Transcribe all of the listing below in full.
======== Provided entries ========
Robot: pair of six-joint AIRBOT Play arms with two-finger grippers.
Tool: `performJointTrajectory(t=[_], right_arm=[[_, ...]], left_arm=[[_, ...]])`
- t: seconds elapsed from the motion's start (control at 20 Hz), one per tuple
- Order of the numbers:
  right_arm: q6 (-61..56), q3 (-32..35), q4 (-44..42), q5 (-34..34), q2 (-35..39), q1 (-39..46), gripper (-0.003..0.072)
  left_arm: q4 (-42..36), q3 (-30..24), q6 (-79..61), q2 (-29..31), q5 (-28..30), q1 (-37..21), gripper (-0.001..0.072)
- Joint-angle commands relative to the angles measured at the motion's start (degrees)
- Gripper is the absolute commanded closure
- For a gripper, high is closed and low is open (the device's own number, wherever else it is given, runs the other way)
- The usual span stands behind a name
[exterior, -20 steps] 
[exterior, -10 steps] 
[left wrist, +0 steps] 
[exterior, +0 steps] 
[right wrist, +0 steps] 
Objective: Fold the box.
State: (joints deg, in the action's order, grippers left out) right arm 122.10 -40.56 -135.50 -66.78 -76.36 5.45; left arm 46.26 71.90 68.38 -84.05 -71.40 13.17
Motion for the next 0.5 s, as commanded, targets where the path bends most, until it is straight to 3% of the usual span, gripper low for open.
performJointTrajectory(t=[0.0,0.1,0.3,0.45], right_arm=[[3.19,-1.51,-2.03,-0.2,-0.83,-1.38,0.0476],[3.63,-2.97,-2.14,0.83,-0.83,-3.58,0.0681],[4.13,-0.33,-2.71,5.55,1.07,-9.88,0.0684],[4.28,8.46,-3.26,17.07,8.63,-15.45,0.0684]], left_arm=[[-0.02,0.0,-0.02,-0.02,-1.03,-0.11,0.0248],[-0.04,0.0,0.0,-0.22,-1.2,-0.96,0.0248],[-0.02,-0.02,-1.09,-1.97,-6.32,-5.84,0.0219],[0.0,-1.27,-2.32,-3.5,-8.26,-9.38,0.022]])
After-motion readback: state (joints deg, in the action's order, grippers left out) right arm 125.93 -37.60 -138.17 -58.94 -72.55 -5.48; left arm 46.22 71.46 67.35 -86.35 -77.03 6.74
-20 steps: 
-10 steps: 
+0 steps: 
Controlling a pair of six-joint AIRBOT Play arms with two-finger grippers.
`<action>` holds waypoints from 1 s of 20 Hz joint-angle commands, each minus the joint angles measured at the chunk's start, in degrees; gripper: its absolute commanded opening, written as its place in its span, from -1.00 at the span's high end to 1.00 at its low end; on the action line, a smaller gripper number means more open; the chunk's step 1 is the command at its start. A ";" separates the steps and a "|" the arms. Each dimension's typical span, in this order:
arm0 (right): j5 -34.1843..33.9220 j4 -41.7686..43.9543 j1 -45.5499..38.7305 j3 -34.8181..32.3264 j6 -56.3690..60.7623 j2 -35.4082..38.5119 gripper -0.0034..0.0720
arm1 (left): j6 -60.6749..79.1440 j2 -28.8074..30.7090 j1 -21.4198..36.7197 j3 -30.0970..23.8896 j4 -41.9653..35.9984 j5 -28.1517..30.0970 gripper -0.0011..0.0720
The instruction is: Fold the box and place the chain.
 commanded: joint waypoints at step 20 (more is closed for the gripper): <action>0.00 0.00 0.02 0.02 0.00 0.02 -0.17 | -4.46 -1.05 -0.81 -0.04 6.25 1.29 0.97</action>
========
● **Response**:
Robot: pair of six-joint AIRBOT Play arms with two-finger grippers.
Tool: `performJointTrajectory(t=[_], right_arm=[[_, ...]], left_arm=[[_, ...]])`
- t: seconds elapsed from the motion's start (control at 20 Hz), one per tuple
- Order of the numbers:
  right_arm: q6 (-61..56), q3 (-32..35), q4 (-44..42), q5 (-34..34), q2 (-35..39), q1 (-39..46), gripper (-0.003..0.072)
  left_arm: q4 (-42..36), q3 (-30..24), q6 (-79..61), q2 (-29..31), q5 (-28..30), q1 (-37..21), gripper (-0.001..0.072)
- Joint-angle commands relative to the angles measured at the motion's start (degrees)
- Gripper is the absolute commanded closure
- For a gripper, high is closed and low is open (the device's own number, wherever else it is given, runs the other way)
- The usual span stands behind a name
[exterior, -20 steps] 
[exterior, -10 steps] 
[left wrist, +0 steps] 
[exterior, +0 steps] 
[right wrist, +0 steps] 
Objective: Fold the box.
State: (joints deg, in the action's order, grippers left out) right arm 122.10 -40.56 -135.50 -66.78 -76.36 5.45; left arm 46.26 71.90 68.38 -84.05 -71.40 13.17
Motion for the next 0.5 s, as commanded, targets where the path bends most, until it is straight to 3% of the usual span, gripper low for open.
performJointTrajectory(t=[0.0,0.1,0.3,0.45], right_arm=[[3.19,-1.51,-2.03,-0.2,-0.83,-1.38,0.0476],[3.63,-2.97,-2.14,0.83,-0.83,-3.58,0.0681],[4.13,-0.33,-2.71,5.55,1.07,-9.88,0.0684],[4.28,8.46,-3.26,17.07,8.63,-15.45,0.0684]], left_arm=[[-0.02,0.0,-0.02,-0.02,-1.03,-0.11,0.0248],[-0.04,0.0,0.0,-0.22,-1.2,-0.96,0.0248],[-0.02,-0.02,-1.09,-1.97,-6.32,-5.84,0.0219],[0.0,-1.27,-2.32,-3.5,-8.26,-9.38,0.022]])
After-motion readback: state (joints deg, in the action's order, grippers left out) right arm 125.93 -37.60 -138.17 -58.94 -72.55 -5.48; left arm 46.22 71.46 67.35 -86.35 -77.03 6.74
-20 steps: 
-10 steps: 
+0 steps: 
Controlling a pair of six-joint AIRBOT Play arms with two-finger grippers.
`<action>` holds waypoints from 1 s of 20 Hz joint-angle commands, each minus the joint angles measured at the chunk's start, in degrees; gripper: its absolute commanded opening, written as its place in its span, from -1.00 at the span's high end to 1.00 at its low end; on the action line, a smaller gripper number means more open; the chunk's step 1 is the command at its start. A ";" separates the steps and a "|" the arms. Each dimension's typical span, in this order:
arm0 (right): j5 -34.1843..33.9220 j4 -41.7686..43.9543 j1 -45.5499..38.7305 j3 -34.8181..32.3264 j6 -56.3690..60.7623 j2 -35.4082..38.5119 gripper -0.0034..0.0720
arm1 (left): j6 -60.6749..79.1440 j2 -28.8074..30.7090 j1 -21.4198..36.7197 j3 -30.0970..23.8896 j4 -41.9653..35.9984 j5 -28.1517..30.0970 gripper -0.0011..0.0720
The instruction is: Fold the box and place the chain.
 commanded: joint waypoints at step 20 (more is closed for the gripper): <action>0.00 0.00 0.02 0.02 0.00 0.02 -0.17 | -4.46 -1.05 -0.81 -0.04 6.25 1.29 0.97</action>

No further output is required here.